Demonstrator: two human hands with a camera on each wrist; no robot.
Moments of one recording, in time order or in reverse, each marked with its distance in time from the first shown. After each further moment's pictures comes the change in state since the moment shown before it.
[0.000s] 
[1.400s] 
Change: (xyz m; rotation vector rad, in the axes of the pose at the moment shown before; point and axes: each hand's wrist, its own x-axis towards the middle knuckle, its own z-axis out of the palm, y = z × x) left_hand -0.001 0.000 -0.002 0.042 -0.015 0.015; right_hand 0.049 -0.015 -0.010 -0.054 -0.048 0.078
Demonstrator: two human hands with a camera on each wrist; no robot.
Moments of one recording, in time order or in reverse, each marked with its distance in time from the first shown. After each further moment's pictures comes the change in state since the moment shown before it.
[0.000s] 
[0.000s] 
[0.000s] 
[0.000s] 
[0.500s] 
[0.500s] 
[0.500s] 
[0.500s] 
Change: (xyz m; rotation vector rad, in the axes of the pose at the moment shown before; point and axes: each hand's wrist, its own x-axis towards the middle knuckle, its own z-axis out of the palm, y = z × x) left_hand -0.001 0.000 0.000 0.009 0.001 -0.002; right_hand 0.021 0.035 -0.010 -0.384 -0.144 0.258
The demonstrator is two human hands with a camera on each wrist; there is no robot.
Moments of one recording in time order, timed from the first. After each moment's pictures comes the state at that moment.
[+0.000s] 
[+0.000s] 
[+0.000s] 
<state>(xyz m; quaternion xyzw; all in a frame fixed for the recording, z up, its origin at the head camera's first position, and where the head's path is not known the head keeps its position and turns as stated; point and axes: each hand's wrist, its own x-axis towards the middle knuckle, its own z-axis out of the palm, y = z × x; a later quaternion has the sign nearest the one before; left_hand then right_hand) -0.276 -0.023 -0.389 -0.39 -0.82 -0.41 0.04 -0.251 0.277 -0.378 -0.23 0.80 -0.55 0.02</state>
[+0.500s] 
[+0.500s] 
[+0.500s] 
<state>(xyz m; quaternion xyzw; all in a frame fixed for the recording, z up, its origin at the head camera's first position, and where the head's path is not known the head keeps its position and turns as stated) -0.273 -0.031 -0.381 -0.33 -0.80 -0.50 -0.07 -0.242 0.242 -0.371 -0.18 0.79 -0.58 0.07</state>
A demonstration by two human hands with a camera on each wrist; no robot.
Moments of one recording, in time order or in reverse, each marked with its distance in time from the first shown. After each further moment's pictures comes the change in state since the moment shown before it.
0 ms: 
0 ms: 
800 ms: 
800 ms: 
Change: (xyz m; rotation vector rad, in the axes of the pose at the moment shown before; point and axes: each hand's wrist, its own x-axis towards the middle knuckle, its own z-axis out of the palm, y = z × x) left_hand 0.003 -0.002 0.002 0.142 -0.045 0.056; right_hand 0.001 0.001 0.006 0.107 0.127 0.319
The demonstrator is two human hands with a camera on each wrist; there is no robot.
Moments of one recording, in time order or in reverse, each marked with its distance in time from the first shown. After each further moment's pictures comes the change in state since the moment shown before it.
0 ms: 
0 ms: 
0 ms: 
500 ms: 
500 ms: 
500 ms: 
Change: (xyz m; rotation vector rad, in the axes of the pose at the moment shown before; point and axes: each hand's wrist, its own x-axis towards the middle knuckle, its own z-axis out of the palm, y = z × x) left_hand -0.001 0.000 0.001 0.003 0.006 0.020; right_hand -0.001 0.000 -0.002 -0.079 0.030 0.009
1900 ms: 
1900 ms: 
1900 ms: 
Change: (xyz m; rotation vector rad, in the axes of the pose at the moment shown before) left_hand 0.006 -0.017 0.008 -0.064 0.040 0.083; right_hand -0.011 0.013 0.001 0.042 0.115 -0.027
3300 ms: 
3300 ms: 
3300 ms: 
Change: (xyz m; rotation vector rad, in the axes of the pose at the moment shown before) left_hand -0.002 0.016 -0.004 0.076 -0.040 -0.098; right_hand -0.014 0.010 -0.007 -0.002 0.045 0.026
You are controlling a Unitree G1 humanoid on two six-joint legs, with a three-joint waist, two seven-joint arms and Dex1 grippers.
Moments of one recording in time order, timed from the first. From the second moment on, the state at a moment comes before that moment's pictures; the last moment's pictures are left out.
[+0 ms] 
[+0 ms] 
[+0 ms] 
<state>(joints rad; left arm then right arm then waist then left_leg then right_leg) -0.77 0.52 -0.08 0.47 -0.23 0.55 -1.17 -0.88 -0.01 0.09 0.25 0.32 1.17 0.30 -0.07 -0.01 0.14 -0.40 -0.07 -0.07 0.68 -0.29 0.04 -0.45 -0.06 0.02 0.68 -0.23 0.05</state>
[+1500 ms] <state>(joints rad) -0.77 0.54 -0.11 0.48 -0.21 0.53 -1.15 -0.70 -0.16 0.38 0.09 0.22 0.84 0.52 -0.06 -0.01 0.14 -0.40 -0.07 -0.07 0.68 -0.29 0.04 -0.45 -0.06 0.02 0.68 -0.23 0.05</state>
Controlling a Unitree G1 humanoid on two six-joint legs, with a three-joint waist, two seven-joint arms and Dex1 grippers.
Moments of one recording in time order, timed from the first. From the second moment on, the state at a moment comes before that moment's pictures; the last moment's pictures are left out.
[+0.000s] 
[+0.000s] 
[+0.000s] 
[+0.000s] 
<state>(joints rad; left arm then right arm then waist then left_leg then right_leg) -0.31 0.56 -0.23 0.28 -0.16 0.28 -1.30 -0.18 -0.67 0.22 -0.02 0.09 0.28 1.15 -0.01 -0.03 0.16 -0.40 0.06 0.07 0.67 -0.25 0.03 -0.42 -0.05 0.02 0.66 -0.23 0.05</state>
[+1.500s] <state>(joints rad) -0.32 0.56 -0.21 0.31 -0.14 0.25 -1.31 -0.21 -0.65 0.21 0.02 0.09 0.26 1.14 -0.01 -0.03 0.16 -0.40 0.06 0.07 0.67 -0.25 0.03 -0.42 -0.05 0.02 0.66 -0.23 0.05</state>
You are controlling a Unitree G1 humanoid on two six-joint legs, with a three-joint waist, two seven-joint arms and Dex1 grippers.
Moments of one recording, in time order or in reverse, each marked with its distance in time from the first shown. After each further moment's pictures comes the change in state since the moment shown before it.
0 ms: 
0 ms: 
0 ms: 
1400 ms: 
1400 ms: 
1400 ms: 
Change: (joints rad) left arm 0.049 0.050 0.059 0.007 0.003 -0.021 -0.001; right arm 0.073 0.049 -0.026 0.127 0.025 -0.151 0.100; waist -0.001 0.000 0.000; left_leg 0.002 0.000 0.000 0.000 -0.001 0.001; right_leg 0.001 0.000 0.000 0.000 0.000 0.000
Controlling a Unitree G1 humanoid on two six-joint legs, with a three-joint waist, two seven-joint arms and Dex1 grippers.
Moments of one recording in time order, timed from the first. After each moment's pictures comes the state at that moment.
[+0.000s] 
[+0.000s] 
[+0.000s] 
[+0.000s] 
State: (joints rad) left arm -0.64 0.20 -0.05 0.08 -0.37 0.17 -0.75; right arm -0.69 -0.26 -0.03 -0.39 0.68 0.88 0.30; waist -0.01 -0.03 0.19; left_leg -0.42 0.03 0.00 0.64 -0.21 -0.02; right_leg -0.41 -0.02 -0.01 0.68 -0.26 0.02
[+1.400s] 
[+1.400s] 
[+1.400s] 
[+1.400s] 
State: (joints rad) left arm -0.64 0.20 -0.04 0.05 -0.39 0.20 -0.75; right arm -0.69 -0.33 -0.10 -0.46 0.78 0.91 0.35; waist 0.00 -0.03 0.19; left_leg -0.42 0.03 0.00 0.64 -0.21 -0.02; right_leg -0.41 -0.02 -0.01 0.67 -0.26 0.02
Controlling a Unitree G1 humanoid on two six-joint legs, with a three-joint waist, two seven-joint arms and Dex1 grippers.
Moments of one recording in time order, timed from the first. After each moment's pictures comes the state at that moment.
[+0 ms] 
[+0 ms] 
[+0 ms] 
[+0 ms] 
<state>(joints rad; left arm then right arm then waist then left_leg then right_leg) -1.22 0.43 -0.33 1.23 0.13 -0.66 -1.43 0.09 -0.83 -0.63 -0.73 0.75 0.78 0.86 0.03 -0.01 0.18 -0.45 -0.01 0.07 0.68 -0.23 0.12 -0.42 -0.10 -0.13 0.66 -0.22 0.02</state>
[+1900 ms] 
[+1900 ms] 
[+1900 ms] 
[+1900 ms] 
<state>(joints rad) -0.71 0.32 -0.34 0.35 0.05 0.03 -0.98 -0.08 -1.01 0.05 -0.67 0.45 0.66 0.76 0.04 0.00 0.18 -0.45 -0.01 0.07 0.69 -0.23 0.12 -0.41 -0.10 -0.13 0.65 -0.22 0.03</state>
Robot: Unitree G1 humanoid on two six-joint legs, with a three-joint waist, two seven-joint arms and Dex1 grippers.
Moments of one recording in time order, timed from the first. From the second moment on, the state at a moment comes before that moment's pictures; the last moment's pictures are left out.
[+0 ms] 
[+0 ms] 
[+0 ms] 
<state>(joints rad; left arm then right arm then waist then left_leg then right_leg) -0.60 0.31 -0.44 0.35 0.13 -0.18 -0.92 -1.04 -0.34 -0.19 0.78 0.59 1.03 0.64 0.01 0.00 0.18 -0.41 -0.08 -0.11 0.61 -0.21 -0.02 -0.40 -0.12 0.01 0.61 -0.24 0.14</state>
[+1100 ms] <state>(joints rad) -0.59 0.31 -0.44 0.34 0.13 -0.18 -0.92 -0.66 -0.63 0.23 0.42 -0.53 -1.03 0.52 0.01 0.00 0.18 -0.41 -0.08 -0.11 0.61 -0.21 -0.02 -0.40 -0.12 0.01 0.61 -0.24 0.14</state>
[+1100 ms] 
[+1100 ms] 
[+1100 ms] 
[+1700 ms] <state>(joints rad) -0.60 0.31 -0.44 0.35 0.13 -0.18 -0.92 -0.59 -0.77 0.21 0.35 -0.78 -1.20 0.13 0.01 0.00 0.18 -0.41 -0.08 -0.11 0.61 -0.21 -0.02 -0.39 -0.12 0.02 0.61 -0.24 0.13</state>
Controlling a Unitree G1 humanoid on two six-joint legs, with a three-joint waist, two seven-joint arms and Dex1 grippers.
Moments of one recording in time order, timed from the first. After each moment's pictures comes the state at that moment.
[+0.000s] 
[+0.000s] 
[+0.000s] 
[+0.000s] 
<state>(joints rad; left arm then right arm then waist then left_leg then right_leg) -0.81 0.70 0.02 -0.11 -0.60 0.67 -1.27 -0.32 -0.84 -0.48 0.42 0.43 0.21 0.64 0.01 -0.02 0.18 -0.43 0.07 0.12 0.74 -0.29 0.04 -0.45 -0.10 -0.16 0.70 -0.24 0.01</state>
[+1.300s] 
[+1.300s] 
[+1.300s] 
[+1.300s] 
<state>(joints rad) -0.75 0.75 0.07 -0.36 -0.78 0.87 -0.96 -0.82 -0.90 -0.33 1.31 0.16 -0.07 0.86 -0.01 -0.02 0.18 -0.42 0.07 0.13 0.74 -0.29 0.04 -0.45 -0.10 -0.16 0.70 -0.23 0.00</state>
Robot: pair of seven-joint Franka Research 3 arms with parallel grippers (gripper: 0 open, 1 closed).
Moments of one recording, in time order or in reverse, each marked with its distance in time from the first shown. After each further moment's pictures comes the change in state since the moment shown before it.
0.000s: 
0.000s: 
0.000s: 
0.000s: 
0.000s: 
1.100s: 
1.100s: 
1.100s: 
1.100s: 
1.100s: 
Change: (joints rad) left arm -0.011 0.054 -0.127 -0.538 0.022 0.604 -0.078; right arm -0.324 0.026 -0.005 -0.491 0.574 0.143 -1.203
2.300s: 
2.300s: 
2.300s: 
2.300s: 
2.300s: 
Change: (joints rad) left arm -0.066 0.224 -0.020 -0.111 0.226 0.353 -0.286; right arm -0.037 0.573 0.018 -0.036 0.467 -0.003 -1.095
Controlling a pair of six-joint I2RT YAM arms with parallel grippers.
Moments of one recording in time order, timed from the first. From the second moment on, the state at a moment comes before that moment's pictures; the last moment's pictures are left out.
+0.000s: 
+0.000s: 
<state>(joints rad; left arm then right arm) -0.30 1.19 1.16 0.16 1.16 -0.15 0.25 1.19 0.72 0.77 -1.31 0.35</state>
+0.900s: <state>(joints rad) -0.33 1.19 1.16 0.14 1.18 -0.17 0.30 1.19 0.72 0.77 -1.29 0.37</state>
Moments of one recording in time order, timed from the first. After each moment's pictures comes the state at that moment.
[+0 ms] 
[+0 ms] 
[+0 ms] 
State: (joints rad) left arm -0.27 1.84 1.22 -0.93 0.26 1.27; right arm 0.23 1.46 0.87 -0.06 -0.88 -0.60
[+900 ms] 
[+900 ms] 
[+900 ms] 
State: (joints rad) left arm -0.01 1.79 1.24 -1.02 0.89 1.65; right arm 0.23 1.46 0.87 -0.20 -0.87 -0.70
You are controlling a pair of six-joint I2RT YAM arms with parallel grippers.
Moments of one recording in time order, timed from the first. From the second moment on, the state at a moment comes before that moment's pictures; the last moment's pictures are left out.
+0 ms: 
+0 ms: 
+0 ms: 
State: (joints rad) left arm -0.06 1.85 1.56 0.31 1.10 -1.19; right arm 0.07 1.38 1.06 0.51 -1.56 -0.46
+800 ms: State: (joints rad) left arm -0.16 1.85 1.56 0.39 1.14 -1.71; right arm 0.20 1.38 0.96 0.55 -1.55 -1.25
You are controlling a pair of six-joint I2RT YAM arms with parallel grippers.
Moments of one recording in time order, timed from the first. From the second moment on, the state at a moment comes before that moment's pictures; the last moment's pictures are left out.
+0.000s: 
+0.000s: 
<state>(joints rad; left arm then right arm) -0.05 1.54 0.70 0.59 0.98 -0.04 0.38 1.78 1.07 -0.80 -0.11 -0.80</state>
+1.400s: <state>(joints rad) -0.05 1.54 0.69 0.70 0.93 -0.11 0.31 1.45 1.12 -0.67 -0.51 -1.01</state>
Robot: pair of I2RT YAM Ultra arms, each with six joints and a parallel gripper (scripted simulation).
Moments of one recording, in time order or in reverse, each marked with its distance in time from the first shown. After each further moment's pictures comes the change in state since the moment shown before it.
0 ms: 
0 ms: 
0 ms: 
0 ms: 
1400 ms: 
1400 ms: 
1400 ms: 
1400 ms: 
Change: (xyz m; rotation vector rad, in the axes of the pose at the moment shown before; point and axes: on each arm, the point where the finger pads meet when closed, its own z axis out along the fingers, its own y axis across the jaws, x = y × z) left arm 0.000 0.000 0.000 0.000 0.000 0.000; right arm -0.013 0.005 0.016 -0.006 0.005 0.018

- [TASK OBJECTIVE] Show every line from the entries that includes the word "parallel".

- [ANSWER SECTION]
Robot: pair of seven-joint Franka Research 3 arms with parallel grippers (gripper: 0 open, 1 closed).
Controlling a pair of six-joint I2RT YAM arms with parallel grippers.
You are controlling a pair of six-joint I2RT YAM arms with parallel grippers.
You are controlling a pair of six-joint I2RT YAM arms with parallel grippers.
Robot: pair of I2RT YAM Ultra arms, each with six joints and a parallel gripper (scripted simulation).

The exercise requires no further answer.